* Problem description *
Keep every line of the data below that has the string "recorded" and present those lines.
=== Begin Enclosure ===
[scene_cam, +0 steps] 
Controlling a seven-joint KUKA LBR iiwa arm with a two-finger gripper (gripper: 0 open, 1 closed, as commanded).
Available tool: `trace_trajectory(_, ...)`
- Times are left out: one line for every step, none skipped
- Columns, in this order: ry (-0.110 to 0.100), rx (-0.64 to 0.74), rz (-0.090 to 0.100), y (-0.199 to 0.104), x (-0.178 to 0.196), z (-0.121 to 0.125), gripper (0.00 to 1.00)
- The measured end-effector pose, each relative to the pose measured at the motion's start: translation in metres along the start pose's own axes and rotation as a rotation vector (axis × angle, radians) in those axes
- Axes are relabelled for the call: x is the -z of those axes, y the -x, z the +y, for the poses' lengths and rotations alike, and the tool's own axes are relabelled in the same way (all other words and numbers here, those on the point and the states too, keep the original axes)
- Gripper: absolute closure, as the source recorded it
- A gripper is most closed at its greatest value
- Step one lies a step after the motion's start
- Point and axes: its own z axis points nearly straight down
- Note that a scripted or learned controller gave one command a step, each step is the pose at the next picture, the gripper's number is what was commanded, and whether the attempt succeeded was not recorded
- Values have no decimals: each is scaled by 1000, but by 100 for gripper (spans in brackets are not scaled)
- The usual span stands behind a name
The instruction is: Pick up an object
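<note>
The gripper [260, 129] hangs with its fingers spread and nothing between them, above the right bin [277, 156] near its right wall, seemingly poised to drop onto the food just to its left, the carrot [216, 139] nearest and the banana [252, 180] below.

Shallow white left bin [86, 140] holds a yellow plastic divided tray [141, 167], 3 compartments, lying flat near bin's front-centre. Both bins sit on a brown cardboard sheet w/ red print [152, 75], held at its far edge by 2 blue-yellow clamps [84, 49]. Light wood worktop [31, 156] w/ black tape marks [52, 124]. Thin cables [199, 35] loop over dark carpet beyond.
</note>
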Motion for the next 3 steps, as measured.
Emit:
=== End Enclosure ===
* Answer for this exercise *
- Gripper: absolute closure, as the source recorded it
- Note that a scripted or learned controller gave one command a step, each step is the pose at the next picture, the gripper's number is what was commanded, and whether the attempt succeeded was not recorded

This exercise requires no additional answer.